With many conveniences like these in place, many tests are easy to read and take just a few lines of code. I'm optimistic that once we adopt swift-testing's parameterized testing we can probably reduce this even more.

Mocking

Our dependency injection system enables mocking with protocols which carries a bit more boilerplate than I'd prefer but isn't too bad overall. We've also built "automock" tooling: a pre-compile tool that generates mock classes for all protocols it found in a module. That looks something like this:

// handwritten by a developer:

protocol MyAPI {
    func getDataFromServer() -> [String: Any] // json
    func postDataToServer(param: Bool)
}

// autogenerated by automock:

open class MyAPIMock: MyAPI {
    public var getDataFromServerReturn: [String: Any] = [:]

    public getDataFromServerCalls: [Int] = []
    public get postDataToServerParams: [Bool] = []

    func getDataFromServer() -> [String: Any] {
        getDataFromServerCalls += 1
        return getDataFromServerReturn
    }

    func postDataToServer(param: Bool) {
        postDataToServerParams.append(param)
    }
}

MyAPIMock can be used in tests to verify that the right methods are called at the right time, and with the right parameters.

Automock supports more complicated use cases like closures, and more complex parameter and return types as well. This saves developer time writing mock classes and promotes consistency in naming and mocking usage.

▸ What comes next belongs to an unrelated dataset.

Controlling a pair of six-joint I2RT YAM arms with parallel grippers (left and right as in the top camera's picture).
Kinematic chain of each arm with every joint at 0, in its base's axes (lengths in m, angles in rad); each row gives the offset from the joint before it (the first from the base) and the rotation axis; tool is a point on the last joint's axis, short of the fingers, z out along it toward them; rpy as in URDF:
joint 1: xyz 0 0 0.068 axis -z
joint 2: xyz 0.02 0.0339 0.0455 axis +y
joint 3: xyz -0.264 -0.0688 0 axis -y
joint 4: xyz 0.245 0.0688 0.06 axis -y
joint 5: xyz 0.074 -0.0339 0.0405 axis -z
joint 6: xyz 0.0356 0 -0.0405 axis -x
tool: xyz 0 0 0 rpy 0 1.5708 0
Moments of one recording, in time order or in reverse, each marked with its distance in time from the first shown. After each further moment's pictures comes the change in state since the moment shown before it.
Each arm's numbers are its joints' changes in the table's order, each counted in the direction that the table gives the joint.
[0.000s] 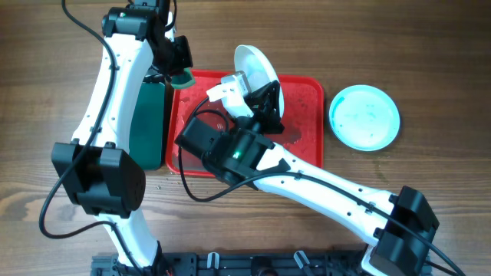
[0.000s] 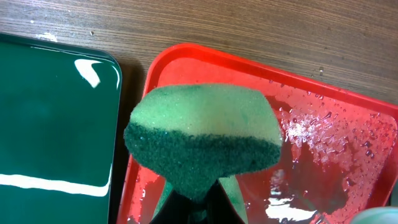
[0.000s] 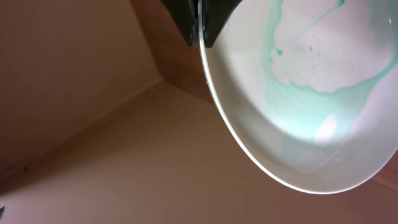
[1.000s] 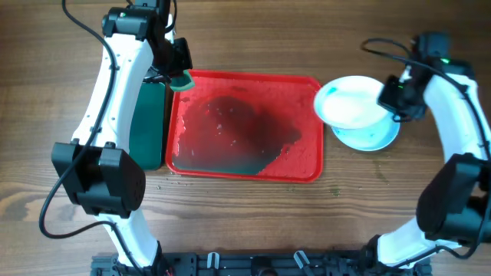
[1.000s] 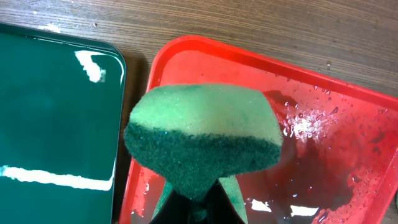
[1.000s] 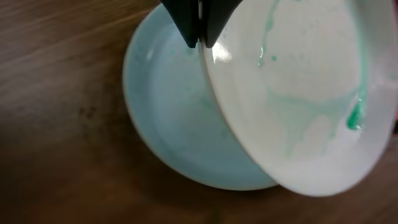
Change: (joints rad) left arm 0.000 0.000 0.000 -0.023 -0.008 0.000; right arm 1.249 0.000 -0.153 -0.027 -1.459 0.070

It even works for model data, but it's less used and I'm more interested in a macro approach that looks something like this:

@Mock
struct User {
    let name: String
    let age: Int?
    let active: Bool
}

// @Mock expands to:

extension User {
    static func mock(name: String = "", age: Int? = nil, active: Bool = true) {
        User(name: name, age: age, active: active)
    }
}

Generating mock data is now as simple as User.mock() (or even .mock() if the type can be inferred) while still having the ability to set parameters manually if needed.

Other improvements

We've made a plethora of other improvements as well: sharding to parallelize tests, only running test bundles for changed modules, a TestKit module to remove common setUp() boilerplate, and a bunch of small things I'm probably forgetting right now.

But the most meaningful and impactful improvements have been related to how we handle code coverage. So much so that I thought it deserved a whole separate post.